**Exercise goal**
The line containing "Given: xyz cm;" marks the end: write out exactly every line from the first line of the data below through that line, and only those.

**Source material**
-------
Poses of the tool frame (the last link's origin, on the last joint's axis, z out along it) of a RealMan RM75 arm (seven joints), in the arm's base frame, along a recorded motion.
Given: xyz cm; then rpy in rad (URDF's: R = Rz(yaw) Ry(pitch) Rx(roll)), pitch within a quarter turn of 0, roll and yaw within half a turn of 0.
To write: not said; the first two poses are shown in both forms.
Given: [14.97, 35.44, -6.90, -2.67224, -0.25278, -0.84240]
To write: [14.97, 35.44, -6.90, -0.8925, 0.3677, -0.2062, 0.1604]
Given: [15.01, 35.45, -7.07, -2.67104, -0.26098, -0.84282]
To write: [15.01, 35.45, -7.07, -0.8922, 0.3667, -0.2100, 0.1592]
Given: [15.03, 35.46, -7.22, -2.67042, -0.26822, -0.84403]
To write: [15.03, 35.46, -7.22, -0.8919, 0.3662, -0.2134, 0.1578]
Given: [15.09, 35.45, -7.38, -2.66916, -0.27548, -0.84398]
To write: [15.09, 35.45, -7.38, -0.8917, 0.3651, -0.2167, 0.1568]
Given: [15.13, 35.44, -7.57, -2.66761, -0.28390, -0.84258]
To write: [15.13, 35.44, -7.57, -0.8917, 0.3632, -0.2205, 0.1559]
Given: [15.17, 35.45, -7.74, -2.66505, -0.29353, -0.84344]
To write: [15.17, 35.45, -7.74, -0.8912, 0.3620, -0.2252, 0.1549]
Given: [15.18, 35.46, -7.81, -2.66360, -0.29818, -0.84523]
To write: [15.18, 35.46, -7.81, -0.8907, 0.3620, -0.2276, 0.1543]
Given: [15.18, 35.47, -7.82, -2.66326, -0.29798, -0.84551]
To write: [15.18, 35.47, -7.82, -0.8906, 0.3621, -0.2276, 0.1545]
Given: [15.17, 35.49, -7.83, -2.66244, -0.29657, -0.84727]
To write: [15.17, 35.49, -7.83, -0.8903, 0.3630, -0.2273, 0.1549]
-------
**Exercise output**
Poses of the tool frame (the last link's origin, on the last joint's axis, z out along it) of a RealMan RM75 arm (seven joints), in the arm's base frame, along a recorded motion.
Given: xyz cm; then rpy in rad (URDF's: R = Rz(yaw) Ry(pitch) Rx(roll)), pitch within a quarter turn of 0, roll and yaw within half a turn of 0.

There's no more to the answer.